Eğer siyasetinizi din temelli kurarsanız, kendinizi de “tanrı” yerine koyarak yargılıyan; mükafatlandıran ve cezalandıran olarak görürseniz
DİN GÜNÜNÜN” SAHİBİ GİBİ DAVRANMAK !
Bu kadar haksızlık, utanmazlık, arsızlık, bencillik ve yüzsüzlük, adalette olmaz mı diyorsunuz ?
Olur olur !
Eğer siyasetinizi din temelli kurarsanız, kendinizi de “tanrı” yerine koyarak yargılıyan; mükafatlandıran ve cezalandıran olarak görürseniz, yönettiğiniz hakkın ve insanların hangisi bu dünyada cehennemi hangisi cenneti yaşayacak siz karar verirsiniz !
Siyonist Yahudiler gibi !
Dünya umurlarında değil.
Kadın yaşlı çocuk demede silahla, olmadı bombayla, o da olmadı açlıkla işkence ile öldürürsünüz.
Kılınız kıpırdamaz.
Çünkü siz Tanrının yer yüzündeki gölgesi ve “din gününün sahibi” olarak kendinizi görüyorsunuz artık.

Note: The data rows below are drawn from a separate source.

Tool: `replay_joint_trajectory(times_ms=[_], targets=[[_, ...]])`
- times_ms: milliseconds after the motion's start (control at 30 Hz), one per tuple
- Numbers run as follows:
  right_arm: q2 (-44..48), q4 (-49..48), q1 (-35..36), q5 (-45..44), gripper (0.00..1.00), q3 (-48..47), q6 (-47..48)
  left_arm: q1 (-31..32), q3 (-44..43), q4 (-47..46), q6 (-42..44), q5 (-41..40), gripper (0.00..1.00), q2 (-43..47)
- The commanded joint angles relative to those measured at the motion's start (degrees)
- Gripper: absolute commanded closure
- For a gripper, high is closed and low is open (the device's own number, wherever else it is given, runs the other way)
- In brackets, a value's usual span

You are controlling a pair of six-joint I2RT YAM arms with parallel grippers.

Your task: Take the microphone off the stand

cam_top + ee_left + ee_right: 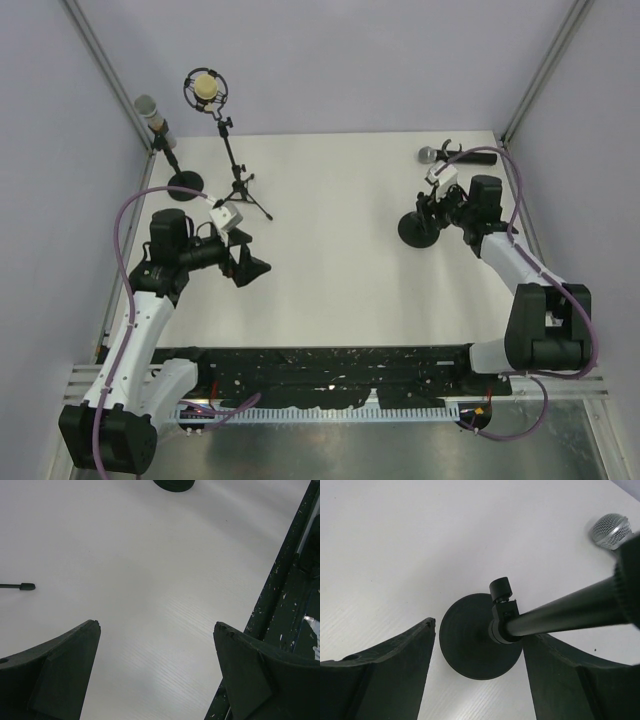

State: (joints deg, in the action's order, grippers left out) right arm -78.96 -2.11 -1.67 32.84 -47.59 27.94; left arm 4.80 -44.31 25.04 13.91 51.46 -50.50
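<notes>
A microphone with a silver mesh head (428, 154) and black body lies level in the clip of a short stand at the right. The stand's round black base (416, 232) sits on the white table. In the right wrist view I see the base (470, 645), the black pole (560, 616) and the mesh head (610, 530). My right gripper (432, 215) is open, and its fingers straddle the pole's lower joint above the base (480, 632). My left gripper (247, 268) is open and empty over bare table (157, 627), far from that stand.
A tripod stand (240, 190) with a shock-mounted microphone (205, 90) and a round-base stand (185, 182) with a grey microphone (150, 110) are at the back left. A tripod leg tip (22, 586) is left of my left fingers. The black front rail (280, 595) is on the right.
</notes>
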Motion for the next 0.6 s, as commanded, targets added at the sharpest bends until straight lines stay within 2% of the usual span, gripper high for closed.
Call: replay_joint_trajectory(times_ms=[0, 133, 267, 367, 567], targets=[[-1.5, -2.8, 1.4, -5.0, 0.26, 0.5, 0.6, -0.4, 0.2, -2.4, -0.3, 0.7, 0.0, 0.5], [-2.0, -5.3, 1.7, -8.4, 0.23, 0.9, -0.9, -0.5, 0.3, -2.4, -0.1, 0.7, 0.0, 0.2], [2.6, -4.7, 1.6, -4.1, 0.11, 2.1, -1.9, -0.7, 0.4, -2.4, 0.0, 1.0, 0.0, 0.6], [9.9, -4.7, 1.3, -2.9, 0.01, 2.8, -4.6, -0.9, 0.4, -2.4, 0.0, 1.3, 0.0, 0.7], [18.7, 0.5, 1.2, -8.0, 0.05, -1.1, -6.8, -1.2, 0.4, -2.5, -0.1, 1.8, 0.0, 0.8]])
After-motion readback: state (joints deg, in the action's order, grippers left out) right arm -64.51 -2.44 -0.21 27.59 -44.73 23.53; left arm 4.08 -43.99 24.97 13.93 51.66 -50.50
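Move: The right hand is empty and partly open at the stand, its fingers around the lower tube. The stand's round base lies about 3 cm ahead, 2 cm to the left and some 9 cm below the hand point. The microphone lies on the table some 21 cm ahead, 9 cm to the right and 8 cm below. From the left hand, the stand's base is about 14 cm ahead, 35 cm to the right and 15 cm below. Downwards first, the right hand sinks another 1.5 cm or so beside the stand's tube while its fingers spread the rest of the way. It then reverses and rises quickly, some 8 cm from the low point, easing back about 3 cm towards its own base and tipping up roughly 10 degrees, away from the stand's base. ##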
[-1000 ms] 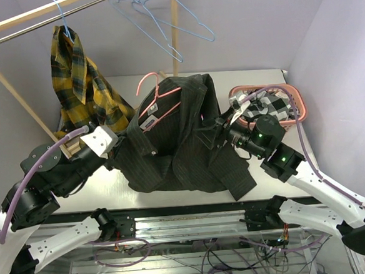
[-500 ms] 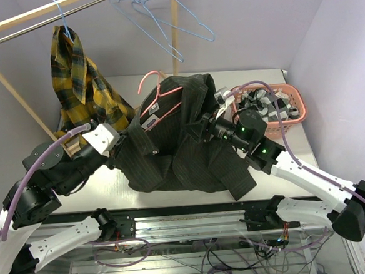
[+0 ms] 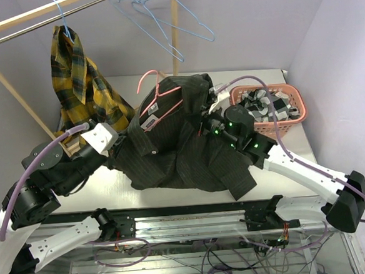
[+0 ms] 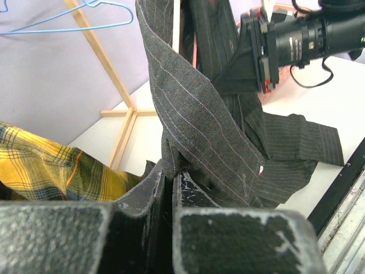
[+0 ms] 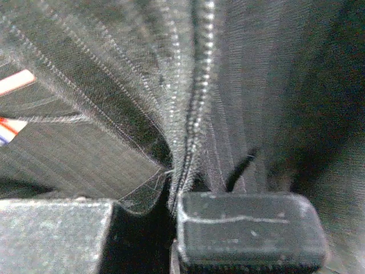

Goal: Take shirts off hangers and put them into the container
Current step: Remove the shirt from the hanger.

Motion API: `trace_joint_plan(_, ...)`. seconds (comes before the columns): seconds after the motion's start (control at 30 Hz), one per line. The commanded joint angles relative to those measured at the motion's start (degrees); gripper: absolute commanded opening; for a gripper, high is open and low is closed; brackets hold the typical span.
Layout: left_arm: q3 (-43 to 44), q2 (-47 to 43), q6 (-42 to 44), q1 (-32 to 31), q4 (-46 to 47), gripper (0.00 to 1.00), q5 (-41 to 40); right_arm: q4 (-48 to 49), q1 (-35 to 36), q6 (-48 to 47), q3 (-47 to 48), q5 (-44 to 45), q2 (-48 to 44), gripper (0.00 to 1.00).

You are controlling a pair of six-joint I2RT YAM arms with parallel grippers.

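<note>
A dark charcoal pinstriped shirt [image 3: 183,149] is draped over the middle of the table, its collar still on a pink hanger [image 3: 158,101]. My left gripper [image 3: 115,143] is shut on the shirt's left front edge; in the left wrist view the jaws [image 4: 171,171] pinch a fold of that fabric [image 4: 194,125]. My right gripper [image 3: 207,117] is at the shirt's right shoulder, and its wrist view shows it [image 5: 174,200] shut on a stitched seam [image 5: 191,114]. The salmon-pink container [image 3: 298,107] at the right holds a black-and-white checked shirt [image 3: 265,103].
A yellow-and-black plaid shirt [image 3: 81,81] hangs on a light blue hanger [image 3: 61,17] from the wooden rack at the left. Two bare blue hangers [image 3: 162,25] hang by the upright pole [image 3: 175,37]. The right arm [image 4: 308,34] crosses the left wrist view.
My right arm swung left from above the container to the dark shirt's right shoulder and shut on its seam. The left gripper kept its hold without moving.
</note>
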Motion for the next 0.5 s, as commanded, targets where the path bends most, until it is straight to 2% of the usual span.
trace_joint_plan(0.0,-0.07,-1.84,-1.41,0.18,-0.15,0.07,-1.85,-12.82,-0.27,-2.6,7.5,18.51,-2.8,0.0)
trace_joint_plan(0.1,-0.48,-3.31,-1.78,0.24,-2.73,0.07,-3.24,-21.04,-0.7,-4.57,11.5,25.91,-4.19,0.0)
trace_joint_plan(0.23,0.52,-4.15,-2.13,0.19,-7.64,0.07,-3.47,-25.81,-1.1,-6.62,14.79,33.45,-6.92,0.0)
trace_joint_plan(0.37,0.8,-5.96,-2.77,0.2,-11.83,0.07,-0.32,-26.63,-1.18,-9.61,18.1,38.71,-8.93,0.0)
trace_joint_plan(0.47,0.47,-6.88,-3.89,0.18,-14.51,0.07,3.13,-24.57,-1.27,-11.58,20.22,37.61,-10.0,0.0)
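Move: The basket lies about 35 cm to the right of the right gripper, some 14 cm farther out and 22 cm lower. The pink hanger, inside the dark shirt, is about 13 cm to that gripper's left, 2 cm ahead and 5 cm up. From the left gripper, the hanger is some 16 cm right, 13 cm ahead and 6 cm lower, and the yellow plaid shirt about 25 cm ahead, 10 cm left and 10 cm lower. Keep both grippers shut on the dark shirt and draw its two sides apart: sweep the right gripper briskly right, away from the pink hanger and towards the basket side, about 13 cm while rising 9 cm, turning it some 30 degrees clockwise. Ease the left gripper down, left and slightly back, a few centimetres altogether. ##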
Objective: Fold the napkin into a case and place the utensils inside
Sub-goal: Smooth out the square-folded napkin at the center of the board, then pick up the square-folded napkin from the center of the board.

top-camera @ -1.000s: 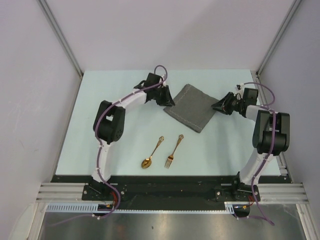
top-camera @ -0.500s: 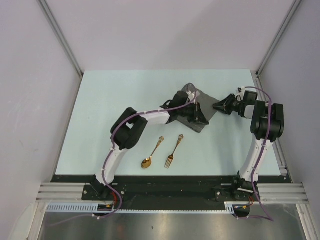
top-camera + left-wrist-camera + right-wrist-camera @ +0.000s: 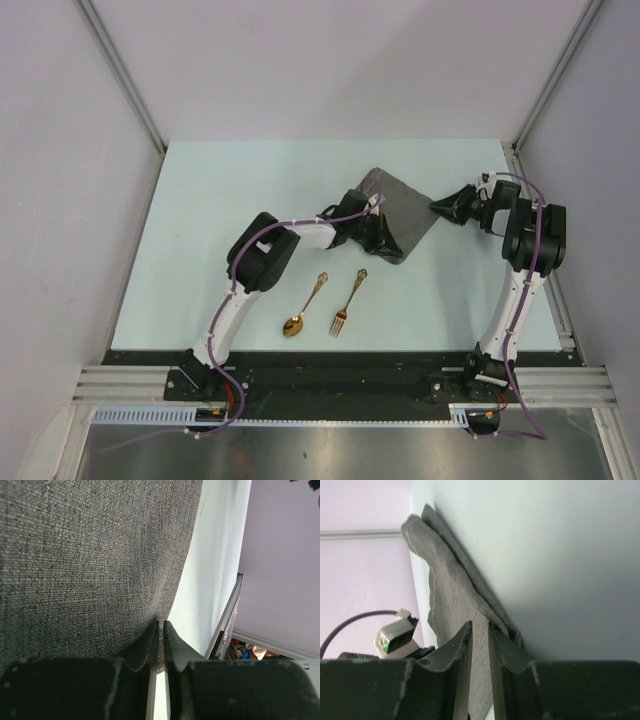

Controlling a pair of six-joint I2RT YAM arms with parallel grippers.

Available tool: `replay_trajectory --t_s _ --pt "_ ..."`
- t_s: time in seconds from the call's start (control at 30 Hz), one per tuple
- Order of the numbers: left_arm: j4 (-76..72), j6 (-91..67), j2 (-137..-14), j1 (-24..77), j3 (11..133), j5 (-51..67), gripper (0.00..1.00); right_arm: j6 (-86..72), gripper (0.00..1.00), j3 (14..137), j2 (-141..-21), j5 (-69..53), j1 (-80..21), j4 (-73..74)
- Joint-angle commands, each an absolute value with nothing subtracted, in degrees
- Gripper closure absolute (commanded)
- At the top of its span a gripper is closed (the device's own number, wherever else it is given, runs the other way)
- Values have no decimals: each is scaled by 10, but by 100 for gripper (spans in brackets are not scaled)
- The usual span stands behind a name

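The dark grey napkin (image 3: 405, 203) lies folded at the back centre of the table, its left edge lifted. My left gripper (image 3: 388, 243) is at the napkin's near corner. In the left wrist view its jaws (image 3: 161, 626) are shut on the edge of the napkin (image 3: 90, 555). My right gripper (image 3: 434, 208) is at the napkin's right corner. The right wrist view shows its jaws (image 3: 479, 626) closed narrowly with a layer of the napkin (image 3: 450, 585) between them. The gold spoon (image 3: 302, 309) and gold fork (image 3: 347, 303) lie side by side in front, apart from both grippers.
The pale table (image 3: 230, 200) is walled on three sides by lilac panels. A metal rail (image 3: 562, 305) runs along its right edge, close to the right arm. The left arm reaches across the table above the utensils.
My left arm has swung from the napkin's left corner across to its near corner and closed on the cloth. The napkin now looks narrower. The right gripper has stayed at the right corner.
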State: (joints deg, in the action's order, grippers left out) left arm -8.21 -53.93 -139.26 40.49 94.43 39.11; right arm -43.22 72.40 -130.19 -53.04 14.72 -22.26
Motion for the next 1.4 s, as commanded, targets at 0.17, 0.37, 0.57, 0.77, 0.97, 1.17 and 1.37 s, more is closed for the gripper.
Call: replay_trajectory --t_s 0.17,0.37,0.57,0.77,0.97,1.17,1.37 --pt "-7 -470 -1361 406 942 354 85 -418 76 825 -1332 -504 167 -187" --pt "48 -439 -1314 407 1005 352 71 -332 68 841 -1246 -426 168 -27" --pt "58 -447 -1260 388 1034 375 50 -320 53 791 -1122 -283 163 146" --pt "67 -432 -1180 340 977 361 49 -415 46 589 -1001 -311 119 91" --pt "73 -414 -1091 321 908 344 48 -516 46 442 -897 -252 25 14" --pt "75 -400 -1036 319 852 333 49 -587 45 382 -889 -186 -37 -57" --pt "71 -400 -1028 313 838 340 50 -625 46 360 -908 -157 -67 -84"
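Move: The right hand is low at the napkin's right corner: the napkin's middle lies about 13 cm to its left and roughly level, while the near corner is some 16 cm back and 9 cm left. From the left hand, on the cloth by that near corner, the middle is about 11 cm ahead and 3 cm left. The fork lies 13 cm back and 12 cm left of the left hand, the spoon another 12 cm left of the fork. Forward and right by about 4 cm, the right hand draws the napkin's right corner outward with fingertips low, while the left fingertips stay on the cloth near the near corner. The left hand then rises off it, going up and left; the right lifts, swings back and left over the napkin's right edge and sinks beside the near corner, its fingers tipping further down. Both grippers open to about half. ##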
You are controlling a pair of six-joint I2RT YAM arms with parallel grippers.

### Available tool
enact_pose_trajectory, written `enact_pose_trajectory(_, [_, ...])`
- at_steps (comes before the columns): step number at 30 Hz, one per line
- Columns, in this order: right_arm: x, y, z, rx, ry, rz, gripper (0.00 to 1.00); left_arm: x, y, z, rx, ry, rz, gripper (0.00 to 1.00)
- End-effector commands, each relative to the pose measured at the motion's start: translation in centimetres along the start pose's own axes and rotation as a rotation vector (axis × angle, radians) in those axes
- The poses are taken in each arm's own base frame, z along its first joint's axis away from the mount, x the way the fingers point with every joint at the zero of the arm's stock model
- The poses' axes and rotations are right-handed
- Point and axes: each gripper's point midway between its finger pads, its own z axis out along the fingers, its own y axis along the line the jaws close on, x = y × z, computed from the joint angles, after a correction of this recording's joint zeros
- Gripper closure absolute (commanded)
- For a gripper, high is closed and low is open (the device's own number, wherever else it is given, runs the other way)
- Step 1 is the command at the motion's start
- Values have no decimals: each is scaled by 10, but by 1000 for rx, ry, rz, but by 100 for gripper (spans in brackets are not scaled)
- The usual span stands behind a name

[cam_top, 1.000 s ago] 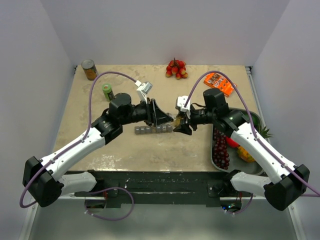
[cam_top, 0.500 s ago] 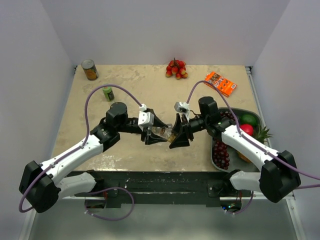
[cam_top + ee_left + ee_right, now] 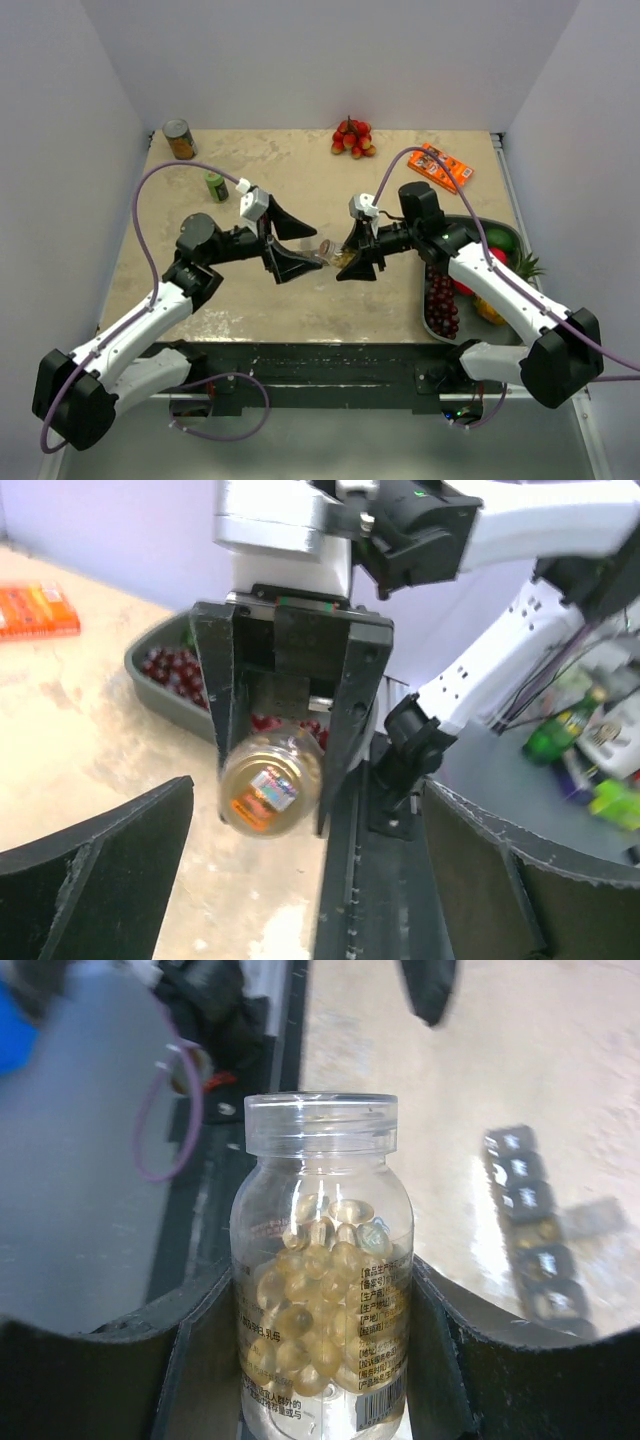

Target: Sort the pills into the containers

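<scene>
My right gripper is shut on a clear plastic bottle full of yellow pills, gripped round its lower body. The bottle's end faces my left gripper, which is open wide just left of it and holds nothing. The grey strip of containers lies on the table beyond the bottle in the right wrist view. In the top view the grippers hide it.
A tin can and a green bottle stand at the back left. Red fruit and an orange packet lie at the back. A grey tray of grapes and fruit sits at the right edge.
My left gripper has opened wide and drawn back to the left, away from the bottle. The right gripper still holds the bottle, now shifted slightly back.
</scene>
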Motion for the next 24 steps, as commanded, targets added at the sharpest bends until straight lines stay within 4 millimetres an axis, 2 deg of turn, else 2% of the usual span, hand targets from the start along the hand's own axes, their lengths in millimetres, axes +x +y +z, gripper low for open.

Bu dünyada kim cennetlik kim cehennemlik siz karar veriyorsunuz.
İktidarsınız ya !
Dinin kafir, münafık saydığına siz Allah adına karar verip ahireti ve mizanı beklemeden bu dünyada yargılayıp mahkum ediyorsunuz !
Mizanı, hesap gününü, ahireti erkene alıp yandaşlarınıza cenneti, karşıtlarınıza cehennemi bu dünyada yaşatıyorsunuz.
Tanrıya eş koşmak en büyük günah !
Ama ondan da daha büyüğü var !
Tanrının yerine geçmek ve bu dünyada “din gününün” sahibi gibi hükümranlık kurmak !
Bugün İtraili yöneten Yahudiler gibi !
Bu kadar arsızlık, utanmazlık, haksızlık ve yüzsüzlük adaletsizlik olur mu demeyin.
Olur olur !
İktidarlar dini siyasetin aracı yaparlarsa bal gibi olur.
O zaman ülkenin adı ve dinin hangisi olduğu farketmez.